BEGIN DATA FOR THE TASK

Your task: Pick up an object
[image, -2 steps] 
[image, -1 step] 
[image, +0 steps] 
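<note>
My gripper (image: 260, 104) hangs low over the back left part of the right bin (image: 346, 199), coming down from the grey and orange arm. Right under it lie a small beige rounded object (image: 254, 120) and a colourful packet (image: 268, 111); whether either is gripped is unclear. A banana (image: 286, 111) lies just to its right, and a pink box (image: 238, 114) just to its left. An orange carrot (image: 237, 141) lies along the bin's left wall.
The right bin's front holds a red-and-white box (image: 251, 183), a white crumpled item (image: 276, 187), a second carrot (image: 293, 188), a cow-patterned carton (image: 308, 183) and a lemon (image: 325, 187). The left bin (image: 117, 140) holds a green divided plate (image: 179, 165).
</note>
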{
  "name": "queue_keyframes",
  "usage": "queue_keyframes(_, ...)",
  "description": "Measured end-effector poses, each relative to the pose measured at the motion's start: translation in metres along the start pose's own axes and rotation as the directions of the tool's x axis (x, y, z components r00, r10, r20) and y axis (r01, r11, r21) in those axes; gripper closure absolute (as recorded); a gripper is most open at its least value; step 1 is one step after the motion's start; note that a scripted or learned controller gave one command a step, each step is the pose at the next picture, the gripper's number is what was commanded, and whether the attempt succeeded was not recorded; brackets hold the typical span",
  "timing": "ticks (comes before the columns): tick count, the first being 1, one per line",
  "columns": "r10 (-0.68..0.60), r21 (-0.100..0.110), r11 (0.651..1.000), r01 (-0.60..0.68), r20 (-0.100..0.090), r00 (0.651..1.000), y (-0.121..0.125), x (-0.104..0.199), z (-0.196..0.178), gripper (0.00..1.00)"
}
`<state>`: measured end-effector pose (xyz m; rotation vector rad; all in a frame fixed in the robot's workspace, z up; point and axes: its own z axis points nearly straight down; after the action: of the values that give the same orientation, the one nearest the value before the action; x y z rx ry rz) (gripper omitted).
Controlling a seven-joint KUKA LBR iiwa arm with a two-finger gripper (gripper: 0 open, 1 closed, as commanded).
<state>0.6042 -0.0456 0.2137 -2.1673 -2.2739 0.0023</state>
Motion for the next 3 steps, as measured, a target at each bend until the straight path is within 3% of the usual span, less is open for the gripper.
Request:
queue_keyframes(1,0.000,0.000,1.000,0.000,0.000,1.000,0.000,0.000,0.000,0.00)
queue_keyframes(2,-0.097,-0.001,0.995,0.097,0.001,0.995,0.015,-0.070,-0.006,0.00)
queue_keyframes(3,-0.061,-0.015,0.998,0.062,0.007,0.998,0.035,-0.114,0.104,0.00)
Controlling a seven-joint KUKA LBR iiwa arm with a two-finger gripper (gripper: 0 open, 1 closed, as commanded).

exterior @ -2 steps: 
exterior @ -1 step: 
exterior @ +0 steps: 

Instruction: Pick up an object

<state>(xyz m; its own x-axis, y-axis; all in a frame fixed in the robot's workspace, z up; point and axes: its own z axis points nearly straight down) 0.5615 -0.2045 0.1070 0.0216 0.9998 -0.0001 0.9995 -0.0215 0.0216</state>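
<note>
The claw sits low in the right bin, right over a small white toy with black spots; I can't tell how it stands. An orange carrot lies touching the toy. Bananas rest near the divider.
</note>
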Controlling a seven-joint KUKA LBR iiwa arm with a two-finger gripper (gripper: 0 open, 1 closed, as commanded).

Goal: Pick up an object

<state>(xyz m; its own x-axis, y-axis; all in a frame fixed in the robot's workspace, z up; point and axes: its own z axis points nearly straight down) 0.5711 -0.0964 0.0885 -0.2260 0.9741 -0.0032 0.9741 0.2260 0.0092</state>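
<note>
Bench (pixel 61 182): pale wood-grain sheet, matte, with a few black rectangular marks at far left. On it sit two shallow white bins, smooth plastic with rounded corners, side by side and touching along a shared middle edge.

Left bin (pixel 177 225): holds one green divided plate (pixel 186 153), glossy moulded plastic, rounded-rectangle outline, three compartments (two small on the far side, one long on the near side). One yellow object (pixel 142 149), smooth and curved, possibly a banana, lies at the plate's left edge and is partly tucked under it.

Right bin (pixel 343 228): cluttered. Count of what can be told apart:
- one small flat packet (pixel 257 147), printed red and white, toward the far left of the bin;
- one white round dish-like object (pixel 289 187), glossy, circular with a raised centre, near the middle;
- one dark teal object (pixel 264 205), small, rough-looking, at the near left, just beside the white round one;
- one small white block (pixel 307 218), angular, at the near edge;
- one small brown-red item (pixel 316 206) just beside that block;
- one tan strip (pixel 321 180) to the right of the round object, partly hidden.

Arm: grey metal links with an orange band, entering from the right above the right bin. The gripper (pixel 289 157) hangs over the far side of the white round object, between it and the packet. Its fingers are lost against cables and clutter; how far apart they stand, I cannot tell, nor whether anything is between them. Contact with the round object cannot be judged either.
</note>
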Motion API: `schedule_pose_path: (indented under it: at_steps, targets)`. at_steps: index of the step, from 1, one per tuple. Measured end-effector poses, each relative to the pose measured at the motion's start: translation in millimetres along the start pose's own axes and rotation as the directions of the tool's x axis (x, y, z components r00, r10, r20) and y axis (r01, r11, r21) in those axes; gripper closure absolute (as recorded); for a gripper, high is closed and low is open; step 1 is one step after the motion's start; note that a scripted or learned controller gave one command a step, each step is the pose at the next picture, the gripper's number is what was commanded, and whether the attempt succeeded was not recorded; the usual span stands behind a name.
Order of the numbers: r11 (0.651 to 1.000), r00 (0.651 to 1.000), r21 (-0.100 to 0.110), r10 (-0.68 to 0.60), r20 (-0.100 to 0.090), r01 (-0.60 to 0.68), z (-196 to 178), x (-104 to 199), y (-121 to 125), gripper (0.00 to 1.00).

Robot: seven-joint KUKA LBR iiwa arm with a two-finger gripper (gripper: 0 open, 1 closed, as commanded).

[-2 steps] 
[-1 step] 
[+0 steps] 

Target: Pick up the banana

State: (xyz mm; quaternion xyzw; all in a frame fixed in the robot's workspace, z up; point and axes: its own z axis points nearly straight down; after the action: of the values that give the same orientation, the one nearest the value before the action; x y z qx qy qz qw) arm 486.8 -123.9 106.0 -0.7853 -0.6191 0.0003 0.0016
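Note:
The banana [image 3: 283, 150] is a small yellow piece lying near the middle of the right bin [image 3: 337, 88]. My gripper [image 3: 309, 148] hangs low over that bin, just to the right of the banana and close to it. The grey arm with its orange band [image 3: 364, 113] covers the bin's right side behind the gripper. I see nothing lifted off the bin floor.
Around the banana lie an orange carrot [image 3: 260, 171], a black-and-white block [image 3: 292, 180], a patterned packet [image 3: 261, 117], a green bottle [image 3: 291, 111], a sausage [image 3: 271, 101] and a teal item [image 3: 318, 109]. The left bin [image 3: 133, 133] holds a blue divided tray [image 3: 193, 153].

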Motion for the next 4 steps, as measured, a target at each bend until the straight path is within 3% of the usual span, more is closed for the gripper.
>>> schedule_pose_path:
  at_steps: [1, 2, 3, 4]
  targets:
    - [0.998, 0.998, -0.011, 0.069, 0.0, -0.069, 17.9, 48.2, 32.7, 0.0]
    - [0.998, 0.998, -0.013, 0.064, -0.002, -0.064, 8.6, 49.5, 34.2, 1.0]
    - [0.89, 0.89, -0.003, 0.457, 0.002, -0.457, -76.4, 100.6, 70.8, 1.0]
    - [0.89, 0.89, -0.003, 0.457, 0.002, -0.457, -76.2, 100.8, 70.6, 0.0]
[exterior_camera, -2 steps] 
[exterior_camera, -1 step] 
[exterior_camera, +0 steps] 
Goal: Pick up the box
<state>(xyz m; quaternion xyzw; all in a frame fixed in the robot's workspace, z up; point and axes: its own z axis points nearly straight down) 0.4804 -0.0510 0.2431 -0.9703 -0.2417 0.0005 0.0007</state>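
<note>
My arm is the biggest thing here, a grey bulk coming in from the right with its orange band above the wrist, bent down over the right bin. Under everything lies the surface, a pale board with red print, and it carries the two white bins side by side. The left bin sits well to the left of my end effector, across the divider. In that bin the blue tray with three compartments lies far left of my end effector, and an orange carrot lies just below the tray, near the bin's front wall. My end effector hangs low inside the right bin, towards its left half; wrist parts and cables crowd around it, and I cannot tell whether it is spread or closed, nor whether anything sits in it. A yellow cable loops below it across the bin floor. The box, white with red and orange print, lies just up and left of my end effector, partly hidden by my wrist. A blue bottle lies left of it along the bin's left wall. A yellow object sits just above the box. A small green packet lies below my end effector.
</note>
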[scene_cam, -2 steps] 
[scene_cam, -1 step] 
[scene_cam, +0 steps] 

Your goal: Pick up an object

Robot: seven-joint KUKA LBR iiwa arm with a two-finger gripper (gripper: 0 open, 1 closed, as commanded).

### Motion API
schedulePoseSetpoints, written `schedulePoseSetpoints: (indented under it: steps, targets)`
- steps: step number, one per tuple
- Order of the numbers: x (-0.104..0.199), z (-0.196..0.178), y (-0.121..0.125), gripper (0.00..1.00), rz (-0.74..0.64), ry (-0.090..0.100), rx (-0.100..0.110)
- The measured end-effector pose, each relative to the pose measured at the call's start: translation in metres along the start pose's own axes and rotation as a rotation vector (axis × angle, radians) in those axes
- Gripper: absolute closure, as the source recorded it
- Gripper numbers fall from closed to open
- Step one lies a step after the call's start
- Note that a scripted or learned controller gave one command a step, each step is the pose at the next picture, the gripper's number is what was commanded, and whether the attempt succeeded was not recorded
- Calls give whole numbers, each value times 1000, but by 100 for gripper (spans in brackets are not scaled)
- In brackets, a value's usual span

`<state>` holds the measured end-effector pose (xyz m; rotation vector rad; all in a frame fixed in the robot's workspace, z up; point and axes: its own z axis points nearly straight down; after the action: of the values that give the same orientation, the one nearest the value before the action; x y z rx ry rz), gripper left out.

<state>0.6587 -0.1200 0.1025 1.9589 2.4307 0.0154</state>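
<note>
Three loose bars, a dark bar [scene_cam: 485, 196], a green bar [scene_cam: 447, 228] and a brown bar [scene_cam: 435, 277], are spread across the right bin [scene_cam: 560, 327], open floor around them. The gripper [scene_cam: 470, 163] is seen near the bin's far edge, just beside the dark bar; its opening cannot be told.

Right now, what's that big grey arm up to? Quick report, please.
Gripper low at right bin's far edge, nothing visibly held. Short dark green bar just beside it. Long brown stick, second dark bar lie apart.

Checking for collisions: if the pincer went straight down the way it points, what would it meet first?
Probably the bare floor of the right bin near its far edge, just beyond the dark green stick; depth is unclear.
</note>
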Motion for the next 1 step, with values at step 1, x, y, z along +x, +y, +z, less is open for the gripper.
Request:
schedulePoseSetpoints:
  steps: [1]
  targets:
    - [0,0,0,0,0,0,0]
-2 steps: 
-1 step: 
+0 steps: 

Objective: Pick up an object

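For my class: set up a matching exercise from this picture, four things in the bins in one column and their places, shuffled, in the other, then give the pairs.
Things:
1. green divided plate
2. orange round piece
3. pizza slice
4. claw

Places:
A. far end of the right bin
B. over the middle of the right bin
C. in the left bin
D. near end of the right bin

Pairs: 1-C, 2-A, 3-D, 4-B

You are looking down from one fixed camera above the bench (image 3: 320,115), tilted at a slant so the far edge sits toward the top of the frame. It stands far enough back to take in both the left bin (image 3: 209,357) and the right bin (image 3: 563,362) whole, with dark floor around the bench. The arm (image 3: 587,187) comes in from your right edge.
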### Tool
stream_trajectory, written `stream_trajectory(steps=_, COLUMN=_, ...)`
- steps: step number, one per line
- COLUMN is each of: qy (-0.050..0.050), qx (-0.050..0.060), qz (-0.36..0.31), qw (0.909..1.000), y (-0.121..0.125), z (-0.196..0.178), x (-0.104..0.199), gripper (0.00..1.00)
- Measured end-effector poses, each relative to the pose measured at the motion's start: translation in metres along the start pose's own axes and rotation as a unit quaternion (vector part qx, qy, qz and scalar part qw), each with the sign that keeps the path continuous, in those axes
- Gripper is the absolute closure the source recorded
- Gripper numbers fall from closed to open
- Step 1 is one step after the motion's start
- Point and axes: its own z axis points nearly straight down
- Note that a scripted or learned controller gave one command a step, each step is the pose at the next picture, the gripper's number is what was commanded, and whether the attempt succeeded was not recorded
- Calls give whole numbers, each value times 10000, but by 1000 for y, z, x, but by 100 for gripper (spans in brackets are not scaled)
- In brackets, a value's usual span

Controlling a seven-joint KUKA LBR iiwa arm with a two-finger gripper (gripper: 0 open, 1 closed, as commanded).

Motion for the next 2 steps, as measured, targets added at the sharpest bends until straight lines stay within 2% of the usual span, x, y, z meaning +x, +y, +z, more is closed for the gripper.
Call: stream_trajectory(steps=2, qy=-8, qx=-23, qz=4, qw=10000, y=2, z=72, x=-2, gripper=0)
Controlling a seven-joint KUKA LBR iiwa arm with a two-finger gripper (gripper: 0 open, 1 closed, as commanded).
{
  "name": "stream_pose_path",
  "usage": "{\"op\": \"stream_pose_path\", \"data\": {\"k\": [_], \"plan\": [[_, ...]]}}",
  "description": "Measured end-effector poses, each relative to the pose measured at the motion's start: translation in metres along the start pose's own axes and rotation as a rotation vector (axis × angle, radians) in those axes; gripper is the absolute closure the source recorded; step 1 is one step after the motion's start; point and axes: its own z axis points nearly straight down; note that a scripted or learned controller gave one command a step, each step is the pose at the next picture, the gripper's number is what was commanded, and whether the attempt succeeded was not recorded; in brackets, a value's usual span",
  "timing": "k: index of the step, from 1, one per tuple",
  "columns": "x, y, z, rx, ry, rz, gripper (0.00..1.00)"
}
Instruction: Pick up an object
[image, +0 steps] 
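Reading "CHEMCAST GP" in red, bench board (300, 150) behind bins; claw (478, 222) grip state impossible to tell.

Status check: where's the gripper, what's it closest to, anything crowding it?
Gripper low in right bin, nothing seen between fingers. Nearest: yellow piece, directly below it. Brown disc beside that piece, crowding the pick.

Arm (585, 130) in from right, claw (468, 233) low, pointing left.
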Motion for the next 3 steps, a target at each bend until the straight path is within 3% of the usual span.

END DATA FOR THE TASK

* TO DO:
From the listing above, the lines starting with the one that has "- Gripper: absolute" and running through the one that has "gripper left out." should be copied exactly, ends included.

* FINAL ANSWER:
- Gripper: absolute closure, as the source recorded it
- Gripper numbers fall from closed to open
- Step one lies a step after the call's start
- Note that a scripted or learned controller gave one command a step, each step is the pose at the next picture, the gripper's number is what was commanded, and whether the attempt succeeded was not recorded
- Calls give whole numbers, each value times 1000, but by 100 for gripper (spans in brackets are not scaled)
- In brackets, a value's usual span

`<state>` holds the measured end-effector pose (xyz m; rotation vector rad; all in a frame fixed in the robot's workspace, z up; point and axes: its own z axis points nearly straight down; after the action: of the values that give the same orientation, the one nearest the value before the action; x y z rx ry rz), gripper left out.

Nothing further is needed for this exercise.